Efectos De La Corriente Electrica En El Cuerpo Humano
Los efectos de la corriente eléctrica en el cuerpo humano varían significativamente dependiendo de factores como la intensidad de la corriente (medida en amperios), la trayectoria que sigue a través del cuerpo, la duración de la exposición, la frecuencia de la corriente (AC vs. DC), y la resistencia individual de la persona.
La intensidad de la corriente es el factor más crítico. Corrientes pequeñas, del orden de miliamperios (mA), pueden causar una sensación de hormigueo. A medida que aumenta la intensidad, se produce una contracción muscular, conocida como "tetanización". Esto puede impedir que la persona se libere de la fuente de la corriente, aumentando el tiempo de exposición y el daño potencial.
La trayectoria de la corriente es fundamental. Si la corriente pasa por el corazón o el cerebro, las consecuencias pueden ser fatales. Una corriente que atraviesa el corazón puede causar una fibrilación ventricular, un ritmo cardíaco irregular que impide que el corazón bombee sangre eficazmente, lo que lleva a un paro cardíaco.
La duración de la exposición influye directamente en la gravedad de las lesiones. Cuanto más tiempo esté una persona expuesta a la corriente, mayor será el daño a los tejidos y órganos internos.
La frecuencia de la corriente también es importante. La corriente alterna (AC), utilizada en la mayoría de los hogares, es generalmente más peligrosa que la corriente continua (DC) a la misma intensidad. La AC tiende a causar tetanización muscular con mayor facilidad.
La resistencia del cuerpo humano varía según la persona y las condiciones.

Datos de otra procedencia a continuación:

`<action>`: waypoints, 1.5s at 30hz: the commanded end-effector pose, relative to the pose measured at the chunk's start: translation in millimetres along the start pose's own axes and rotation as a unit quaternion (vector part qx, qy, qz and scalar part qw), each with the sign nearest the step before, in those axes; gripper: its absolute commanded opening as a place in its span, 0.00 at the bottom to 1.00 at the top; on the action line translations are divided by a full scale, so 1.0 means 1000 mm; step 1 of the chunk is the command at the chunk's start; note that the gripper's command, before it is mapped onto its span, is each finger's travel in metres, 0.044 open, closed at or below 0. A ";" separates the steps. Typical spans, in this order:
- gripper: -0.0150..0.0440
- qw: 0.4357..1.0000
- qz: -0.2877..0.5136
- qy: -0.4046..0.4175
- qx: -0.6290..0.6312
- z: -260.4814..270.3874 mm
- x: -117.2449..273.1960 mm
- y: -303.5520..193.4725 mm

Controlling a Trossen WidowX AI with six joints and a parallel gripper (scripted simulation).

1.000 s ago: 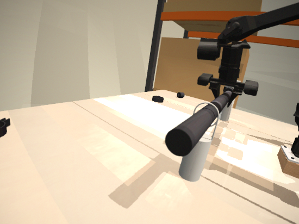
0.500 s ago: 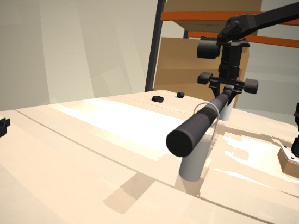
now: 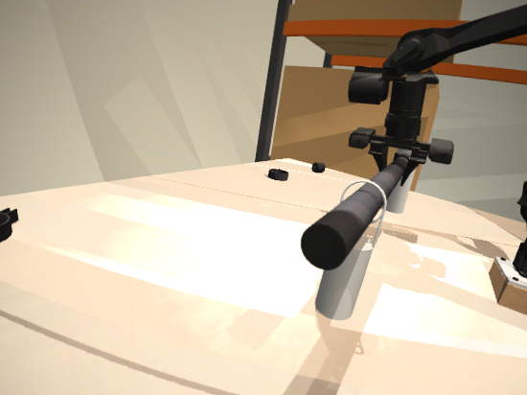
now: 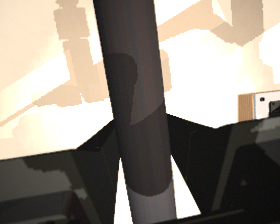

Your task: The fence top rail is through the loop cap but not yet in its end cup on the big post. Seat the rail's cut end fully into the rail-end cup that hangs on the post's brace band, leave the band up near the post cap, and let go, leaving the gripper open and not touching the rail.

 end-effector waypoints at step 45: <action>0.25 1.000 0.005 -0.002 -0.001 -0.002 -0.004 0.004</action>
Point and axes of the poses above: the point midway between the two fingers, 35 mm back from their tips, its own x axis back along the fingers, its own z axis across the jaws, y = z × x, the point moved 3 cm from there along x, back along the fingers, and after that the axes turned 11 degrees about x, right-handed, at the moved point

La piel seca ofrece una resistencia relativamente alta, pero la piel húmeda o mojada reduce drásticamente la resistencia, aumentando el riesgo de que la corriente pase más fácilmente a través del cuerpo.
Ejemplo 1: Tocar un cable pelado con la mano seca puede resultar en una leve descarga. Ejemplo 2: Tocar el mismo cable con la mano mojada cerca del agua podría ser fatal debido a la reducción de la resistencia y la posible trayectoria a través del corazón.

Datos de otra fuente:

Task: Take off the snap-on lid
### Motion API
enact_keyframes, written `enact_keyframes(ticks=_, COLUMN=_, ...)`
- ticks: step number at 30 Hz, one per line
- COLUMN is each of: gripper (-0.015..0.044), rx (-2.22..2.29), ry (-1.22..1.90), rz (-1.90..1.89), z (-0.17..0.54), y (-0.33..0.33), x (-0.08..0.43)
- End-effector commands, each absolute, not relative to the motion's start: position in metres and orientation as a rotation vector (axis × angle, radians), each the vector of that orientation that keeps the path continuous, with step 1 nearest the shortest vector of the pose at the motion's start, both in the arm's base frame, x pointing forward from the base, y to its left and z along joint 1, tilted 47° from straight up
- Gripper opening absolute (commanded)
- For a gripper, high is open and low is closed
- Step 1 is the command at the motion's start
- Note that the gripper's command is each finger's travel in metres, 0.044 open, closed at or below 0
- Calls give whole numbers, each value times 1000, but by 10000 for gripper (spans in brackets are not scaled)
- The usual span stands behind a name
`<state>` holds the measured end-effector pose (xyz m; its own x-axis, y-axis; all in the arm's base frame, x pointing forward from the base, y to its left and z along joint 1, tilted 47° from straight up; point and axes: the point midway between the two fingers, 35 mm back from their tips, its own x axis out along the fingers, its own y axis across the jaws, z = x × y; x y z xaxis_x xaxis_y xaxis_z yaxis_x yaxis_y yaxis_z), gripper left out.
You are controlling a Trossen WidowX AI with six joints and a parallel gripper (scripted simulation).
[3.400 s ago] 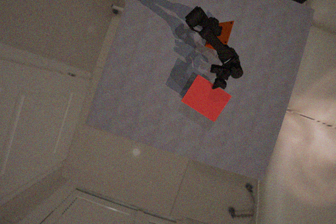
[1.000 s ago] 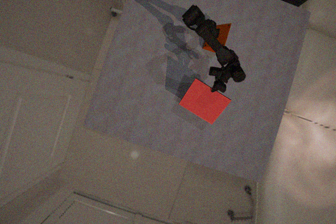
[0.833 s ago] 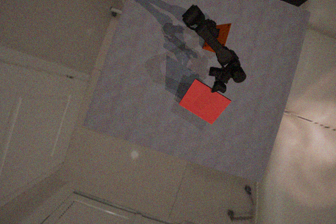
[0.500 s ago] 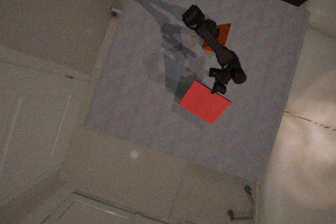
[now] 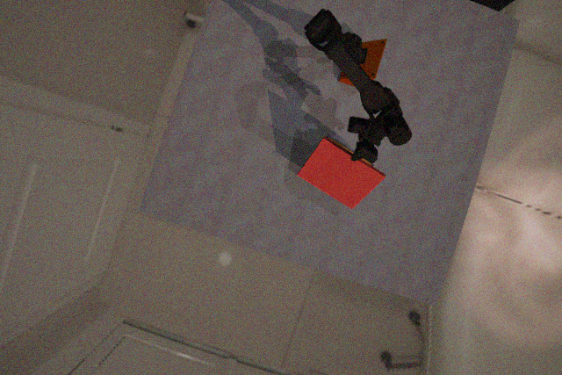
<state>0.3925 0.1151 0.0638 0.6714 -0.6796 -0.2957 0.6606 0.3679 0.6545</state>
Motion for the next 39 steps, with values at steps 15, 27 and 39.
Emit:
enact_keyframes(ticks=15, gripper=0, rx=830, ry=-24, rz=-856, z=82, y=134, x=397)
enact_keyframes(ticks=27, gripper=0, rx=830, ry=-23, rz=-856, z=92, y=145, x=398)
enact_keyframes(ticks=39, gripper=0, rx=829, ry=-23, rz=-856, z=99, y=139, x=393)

El shock eléctrico puede provocar quemaduras (internas y externas), daño neurológico, problemas respiratorios, fracturas óseas debido a la violenta contracción muscular y, en casos extremos, la muerte.
En el mundo real, el conocimiento de estos efectos es crucial para la seguridad laboral, especialmente en profesiones que involucran el manejo de electricidad. El uso adecuado de equipos de protección personal (EPP), como guantes aislantes y calzado de seguridad, y el seguimiento de los protocolos de seguridad son esenciales para prevenir accidentes y proteger a las personas de los peligros de la corriente eléctrica.